▽

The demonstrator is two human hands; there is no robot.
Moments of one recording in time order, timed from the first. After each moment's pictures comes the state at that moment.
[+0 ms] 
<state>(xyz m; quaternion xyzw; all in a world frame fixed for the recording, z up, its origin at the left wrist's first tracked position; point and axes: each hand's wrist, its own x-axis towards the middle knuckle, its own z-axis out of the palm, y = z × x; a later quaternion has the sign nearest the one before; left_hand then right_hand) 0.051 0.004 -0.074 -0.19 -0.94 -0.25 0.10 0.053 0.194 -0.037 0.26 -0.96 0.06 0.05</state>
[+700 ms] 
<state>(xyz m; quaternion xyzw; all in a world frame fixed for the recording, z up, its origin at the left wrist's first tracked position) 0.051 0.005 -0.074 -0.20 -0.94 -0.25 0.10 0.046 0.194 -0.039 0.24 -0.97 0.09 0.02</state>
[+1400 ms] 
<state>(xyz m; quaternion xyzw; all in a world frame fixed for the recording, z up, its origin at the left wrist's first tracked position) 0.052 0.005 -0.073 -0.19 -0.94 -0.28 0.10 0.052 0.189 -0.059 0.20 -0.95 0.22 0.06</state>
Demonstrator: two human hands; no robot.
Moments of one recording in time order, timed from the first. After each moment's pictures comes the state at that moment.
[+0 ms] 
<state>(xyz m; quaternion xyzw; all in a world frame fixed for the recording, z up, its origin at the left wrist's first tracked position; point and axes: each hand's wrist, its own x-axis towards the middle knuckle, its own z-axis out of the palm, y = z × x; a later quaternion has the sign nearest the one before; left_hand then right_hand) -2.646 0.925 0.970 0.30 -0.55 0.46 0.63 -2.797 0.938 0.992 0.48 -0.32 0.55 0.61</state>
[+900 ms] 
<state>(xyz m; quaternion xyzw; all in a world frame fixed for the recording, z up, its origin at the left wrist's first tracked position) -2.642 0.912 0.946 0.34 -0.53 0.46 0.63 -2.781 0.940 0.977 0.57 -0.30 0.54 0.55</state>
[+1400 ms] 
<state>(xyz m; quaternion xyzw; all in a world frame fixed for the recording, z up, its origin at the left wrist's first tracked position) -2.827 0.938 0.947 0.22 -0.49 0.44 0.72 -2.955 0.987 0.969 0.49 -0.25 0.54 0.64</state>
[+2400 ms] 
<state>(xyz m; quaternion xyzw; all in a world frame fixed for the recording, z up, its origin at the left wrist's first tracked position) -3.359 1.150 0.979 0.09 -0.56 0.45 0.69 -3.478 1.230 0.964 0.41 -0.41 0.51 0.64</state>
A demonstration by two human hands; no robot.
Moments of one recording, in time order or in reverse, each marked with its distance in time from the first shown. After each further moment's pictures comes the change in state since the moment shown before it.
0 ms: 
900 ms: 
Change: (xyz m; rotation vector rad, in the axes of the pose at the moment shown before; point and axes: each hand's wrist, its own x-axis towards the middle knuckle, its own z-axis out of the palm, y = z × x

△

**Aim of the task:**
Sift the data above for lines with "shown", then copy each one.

**Answer to this task:**
Moments of one recording, in time order or in reverse, each marked with its distance in time from the first shown. After each further moment's pictures comes the change in state since the moment shown before it.
Change: (xyz m; rotation vector rad, in the axes of the pose at the moment shown before; point and axes: each hand's wrist, its own x-axis towards the middle knuckle, its own z-axis out of the palm, y = z × x

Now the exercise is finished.